25 janeiro 2007

Impostos, Estado e... Positivismo?!

O artigo “Impostos e imposturas”, escrito pela Profª Maria Sylvia Carvalho Franco e publicado na Folha de S. Paulo de 25.1.2007, a respeito da necessária expansão da carga tributária para financiar o recém-anunciado Programa de Aceleração do Crescimento (PAC) merece algumas reflexões. De fato, conforme argumenta a autora, parece fazer sentido que um “Estado forte” – isto é, no sentido em que a autora entende a expressão, um Estado autoritário – exige uma pesada tributação sobre a sociedade, bem como parece clara a preferência do Presidente Lula por um Estado grande, pesado e devidamente aparelhado, com base em critérios ideológicos.
Todavia, algo chamou-me a atenção: a referência ao Positivismo, que é estranha, em diversos sentidos.
Em primeiro lugar, a autora afirma que o Positivismo influenciou de maneira decisiva o aumento do poder Executivo no Brasil, citando uma carta que Pierre Laffitte enviou a Benjamin Constant nos alvores da República, orientando-o a manter presidencialista o Estado brasileiro e evitando a ação parlamentar. O estranho é que não há relação entre, por um lado, esse conselho de Laffitte e, por outro lado, o aumento do poder Executivo e autoritarismos no Brasil. Afinal, (1) o Positivismo foi um dos grandes defensores do federalismo radical que vigeu no país entre 1889 e 1930, além de pregar um Estado “enxuto” e (2) ao contrário dos grupos liberais, de inspiração estadunidense, e dos variados grupos católicos – e por vezes em oposição a esses grupos –, os positivistas bateram-se resolutamente pelas liberdades públicas e sociais: liberdades de pensamento, de expressão, de organização; separação entre Igreja e Estado; legislação social: direito de greve, direitos indígenas, previdência social etc.
Em segundo lugar, na Filosofia Política de Augusto Comte o que se contrapõe ao Estado – que deve, sim, ser forte – não é o parlamento, supostamente “casa de representação do povo”, mas a própria sociedade civil.
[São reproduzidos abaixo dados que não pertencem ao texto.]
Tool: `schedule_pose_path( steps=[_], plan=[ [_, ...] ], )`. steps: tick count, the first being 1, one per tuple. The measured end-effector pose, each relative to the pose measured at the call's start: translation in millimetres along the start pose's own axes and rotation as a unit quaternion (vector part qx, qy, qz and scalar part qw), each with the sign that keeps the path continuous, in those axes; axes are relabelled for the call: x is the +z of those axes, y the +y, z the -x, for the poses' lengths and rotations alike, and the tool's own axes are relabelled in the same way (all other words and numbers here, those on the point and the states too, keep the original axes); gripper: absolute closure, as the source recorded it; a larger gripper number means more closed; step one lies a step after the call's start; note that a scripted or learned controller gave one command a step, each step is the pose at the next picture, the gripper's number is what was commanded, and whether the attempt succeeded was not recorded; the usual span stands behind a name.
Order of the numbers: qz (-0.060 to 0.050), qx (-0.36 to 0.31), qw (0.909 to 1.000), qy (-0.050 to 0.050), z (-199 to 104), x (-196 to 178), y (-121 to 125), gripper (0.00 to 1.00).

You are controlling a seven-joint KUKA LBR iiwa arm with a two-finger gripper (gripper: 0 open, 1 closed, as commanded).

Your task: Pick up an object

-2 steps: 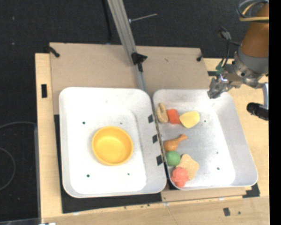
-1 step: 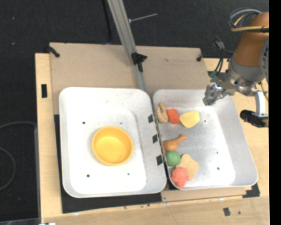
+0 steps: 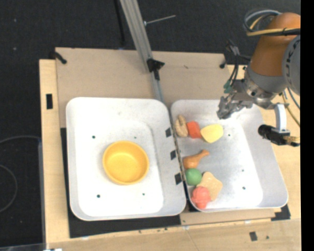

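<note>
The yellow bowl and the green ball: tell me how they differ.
The yellow bowl lies alone in the left bin; the green ball sits among other toys in the right bin. The bowl is far larger than the ball. The bowl is open and hollow; the ball is a closed round shape. Both look round from above and rest untouched.

The grey arm with the orange band [image 3: 275, 46] is cut off by the picture's right edge. Its end effector [image 3: 227, 109], over the right white bin's [image 3: 251, 187] far edge, is too small and dark to read. The worktop's [image 3: 94, 72] near edge runs off the bottom.
</note>
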State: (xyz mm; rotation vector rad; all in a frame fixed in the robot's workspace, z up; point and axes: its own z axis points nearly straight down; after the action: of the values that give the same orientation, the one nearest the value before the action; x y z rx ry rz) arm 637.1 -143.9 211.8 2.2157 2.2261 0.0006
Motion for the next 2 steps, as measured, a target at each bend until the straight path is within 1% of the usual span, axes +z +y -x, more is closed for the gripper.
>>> schedule_pose_path(
  steps=[2],
  plan=[
    [0.0,-0.001,1.0,0.001,-81.5,0.9,-29.0,1.0]
  ],
)
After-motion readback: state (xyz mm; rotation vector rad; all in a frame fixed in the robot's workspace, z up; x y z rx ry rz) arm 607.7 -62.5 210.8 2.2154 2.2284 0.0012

Para contrapor-se a um Estado forte, é a própria sociedade civil que deve ser forte – e a garantia disso é que haja uma rigorosa e escrupulosa separação entre Igreja e Estado, de modo que a sociedade civil possa efetivamente exercer a crítica à atuação do Estado. Parece-me fora de discussão que não cabe falar em “autoritarismo” em um projeto sócio-político desse tipo.
Em terceiro lugar, em seus comentários subjaz a idéia de que “Estado forte” é sinônimo de “Estado autoritário”. Não é necessário despender muito tempo comentando como essa afirmação é, na melhor das hipóteses, simplesmente gratuita.
Em quarto lugar, subjaz igualmente em seus comentários o pressuposto de que a existência do parlamento é garantia das liberdades públicas. A “pesquisa histórica”, todavia, não aponta correlação positiva entre parlamento e liberdades públicas: parlamentos podem coexistir com a inocorrência das liberdades públicas, com a coibição dessas liberdades e, de maneira oposta ao seu comentário, podem também ser a fonte de profunda corrupção política, econômica e social. Sem me deter em exemplos históricos, basta pensar na atual situação do Congresso Nacional brasileiro: pode-se com seriedade falar que ele favorece as liberdades públicas? Afirmar que a atual degradação do parlamento nacional é devida ao Presidente Lula não muda nada a (falta de) responsabilidade do Congresso Nacional.
Em quinto e último lugar, simplesmente não é razoável referir-se ao Positivismo para criticar o Presidente Lula, o Partido dos Trabalhadores ou o recém-anunciado PAC: afinal, qual a relação entre aquele e estes? A resposta é simples e direta: nenhuma.
Assim, infelizmente, ansiosa em criticar nosso atual Presidente da República, a autora simplesmente repete os lugares-comuns e as distorções que as várias historiografias nacionais (liberal, católica e/ou marxista) difundiram sobre o Positivismo. Aliás, não por acaso, a autora vincula-se a correntes liberais e católicas.
No final das contas, é intelectual e politicamente desanimador constatar que uma “formadora de opinião”, querendo fazer uma crítica a políticas públicas, resolve "matar dois coelhos com uma cajadada" e baseia-se em mitos profundamente arbitrários para realizar essa crítica. Sinal da qualidade de nossos "formadores de opinião".